Sundance 2012 Review: FOR A GOOD TIME, CALL...

ReviewMovie Sundance by Ben Pearson

 

For A Good Time, Call... has a great premise: two girls who hate each other have to move into a New York apartment together to stay afloat, and they eventually open a phone sex line to make money. It's compelling, vulgar, and heartwarming - a strange combination for a movie, but one that works very well here.

Lauren (Lauren Miller) is an uptight conservative chick who gets dumped by her mega-douche boyfriend (James Wolk), so she's stuck in New York with no place to live. Katie (Ari Graynor) is a free spirit, and one of her many jobs is a phone sex operator. In a flashback, we find that these two met on a fateful night in college that ended with spilled urine in a moving vehicle and one person stranded in a bad neighborhood. Needless to say, they aren't the best of friends. But their mutual friend, Jesse (Justin Long), sees the only solution to both their problems and hooks them up as roommates. When Lauren discovers Katie's means of extra income, she combines her business sense with Katie's, ahem, talents, and the two form a partnership that helps them overcome their checkered past.

Ari Graynor joins Elizabeth Olsen, Lizzy Caplan, and Mark Webber in the club of people with multiple films at this year's festival: she plays a lead in For A Good Time, Call... and a small "best friend" part in Celeste & Jesse Forever. (Webber has a small part here.) This film gives her the meatier role and she delivers, hitting all the right notes in both the comedy and drama required.
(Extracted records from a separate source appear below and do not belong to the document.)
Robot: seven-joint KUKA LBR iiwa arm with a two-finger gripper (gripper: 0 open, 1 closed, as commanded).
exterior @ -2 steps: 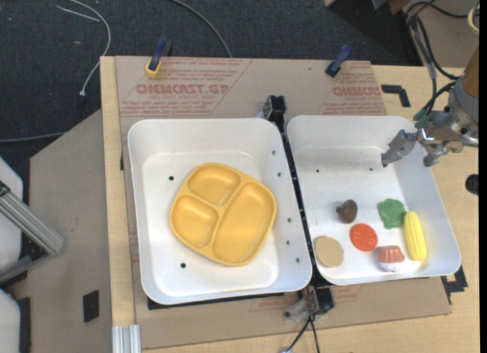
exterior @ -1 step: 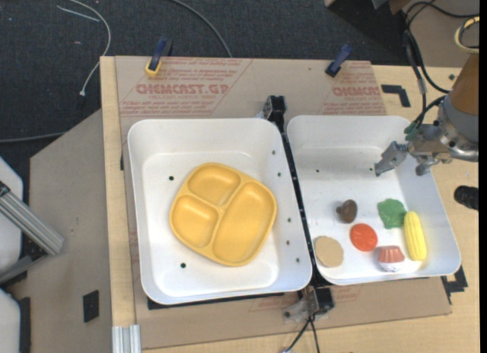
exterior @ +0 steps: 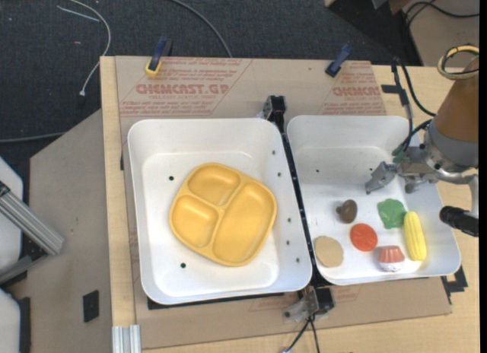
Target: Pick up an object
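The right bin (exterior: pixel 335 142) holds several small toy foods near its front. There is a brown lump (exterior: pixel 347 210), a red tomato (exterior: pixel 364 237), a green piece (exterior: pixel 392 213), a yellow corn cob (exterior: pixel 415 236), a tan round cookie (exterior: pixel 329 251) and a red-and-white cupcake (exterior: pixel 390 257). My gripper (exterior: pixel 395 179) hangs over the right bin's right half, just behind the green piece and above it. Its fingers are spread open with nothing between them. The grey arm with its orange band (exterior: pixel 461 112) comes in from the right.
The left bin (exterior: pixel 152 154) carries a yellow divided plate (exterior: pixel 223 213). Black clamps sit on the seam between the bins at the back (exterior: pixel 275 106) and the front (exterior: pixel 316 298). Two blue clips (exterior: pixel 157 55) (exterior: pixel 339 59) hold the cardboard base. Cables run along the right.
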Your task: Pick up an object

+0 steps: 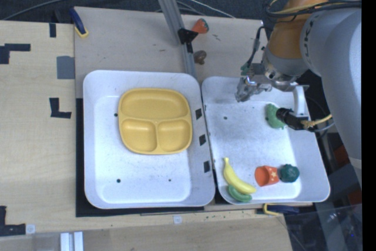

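On the tabletop (129, 44) sit two bins: the left bin (97, 144) carries a yellow tray (155, 120), the right bin (252, 138) the small toys. The tray looks like light, stiff, smooth plastic, too broad to span, so only its rim would give a hold. The banana (236, 177), near the front edge beside a green piece (239, 195), seems a light hard toy, best pinched across its slim middle. The orange cup (266, 176) touches a dark green ball (288, 173), which would likely roll. A green toy (272, 115) lies by the right wall. The end effector (247, 90) hangs over the bin's back corner; whether it is apart or together I cannot tell.
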Controlling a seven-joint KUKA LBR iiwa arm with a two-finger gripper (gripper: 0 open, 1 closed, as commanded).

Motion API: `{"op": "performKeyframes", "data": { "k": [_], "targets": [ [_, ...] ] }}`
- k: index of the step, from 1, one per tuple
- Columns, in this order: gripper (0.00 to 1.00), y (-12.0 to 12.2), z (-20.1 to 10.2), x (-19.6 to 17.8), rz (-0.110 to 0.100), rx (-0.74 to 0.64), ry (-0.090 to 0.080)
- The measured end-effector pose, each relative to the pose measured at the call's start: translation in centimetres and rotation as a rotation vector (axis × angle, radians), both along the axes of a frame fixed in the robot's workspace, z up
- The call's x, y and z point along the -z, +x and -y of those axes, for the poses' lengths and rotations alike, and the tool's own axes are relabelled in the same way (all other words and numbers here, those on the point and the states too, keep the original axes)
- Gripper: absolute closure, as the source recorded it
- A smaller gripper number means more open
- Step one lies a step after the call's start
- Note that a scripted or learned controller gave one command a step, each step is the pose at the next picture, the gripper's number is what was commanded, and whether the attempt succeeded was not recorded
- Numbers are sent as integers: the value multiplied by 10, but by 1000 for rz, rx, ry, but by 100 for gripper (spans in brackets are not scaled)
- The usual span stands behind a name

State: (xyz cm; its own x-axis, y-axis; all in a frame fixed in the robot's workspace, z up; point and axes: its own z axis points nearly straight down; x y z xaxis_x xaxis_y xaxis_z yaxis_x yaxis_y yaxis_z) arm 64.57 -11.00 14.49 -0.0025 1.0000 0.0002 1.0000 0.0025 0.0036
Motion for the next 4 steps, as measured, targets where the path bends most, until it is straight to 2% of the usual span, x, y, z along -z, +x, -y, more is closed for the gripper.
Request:
{"op": "performKeyframes", "data": {
  "k": [2, 3, 4],
  "targets": [
    [100, 3, -2, -86, -1, 1, 0],
    [100, -10, -56, -93, -4, -4, 1],
    [100, -42, -105, -88, -7, -4, 1]
  ]
}}
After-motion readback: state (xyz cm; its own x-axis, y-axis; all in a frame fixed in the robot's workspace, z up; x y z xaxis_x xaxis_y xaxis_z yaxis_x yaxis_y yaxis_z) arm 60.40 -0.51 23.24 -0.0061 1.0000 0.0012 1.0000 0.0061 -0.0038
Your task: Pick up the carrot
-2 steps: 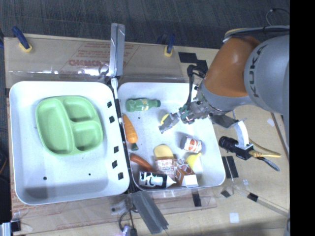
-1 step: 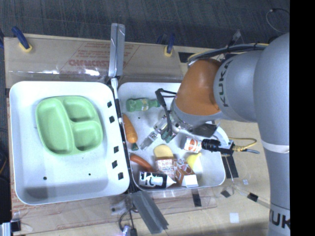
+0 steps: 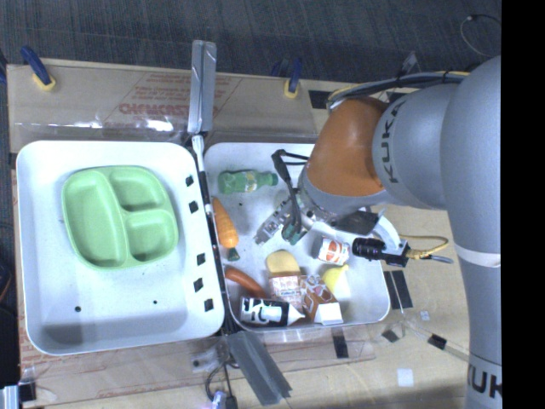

Sundance seems to be the place where people are dubbed "rising stars," and since I think she has true screen presence, I'll go ahead and attach that label to Graynor. Lauren Miller, who co-wrote this movie, doesn't quite light up the screen the way her co-star does, but she's got an undeniable charm and her fresh-faced innocence is a perfect fit for her character. Justin Long does an impression of his friend Vince Vaughn with a gay twist, which - for me anyway - was amusing and entertaining. And on a personal note, it was great to see James Wolk, star of the ill-fated TV series Lone Star, working again since I was a big fan of the show.

The movie deals a lot with themes of friendship and stepping out of your personal boundaries, and there's a ton of comedy interspersed along the way. Most of it is extremely vulgar - after all, they do run a phone sex line, but there's a realism to the dialogue that makes it all feel sincere, and the characters are all so honest and genuine that it's easy to excuse nitpicks here and there. I don't want to ruin anything for you, but there are some really funny sequences featuring cameos by some very recognizable actors, so keep an eye out for those. I dug this movie, and since it just got picked up by Focus Features, this one should be easy to see in the coming months. It's not one of my favorites of the festival, but it's a nice little comedy that accomplishes all its goals, including the most important one - making the audience laugh.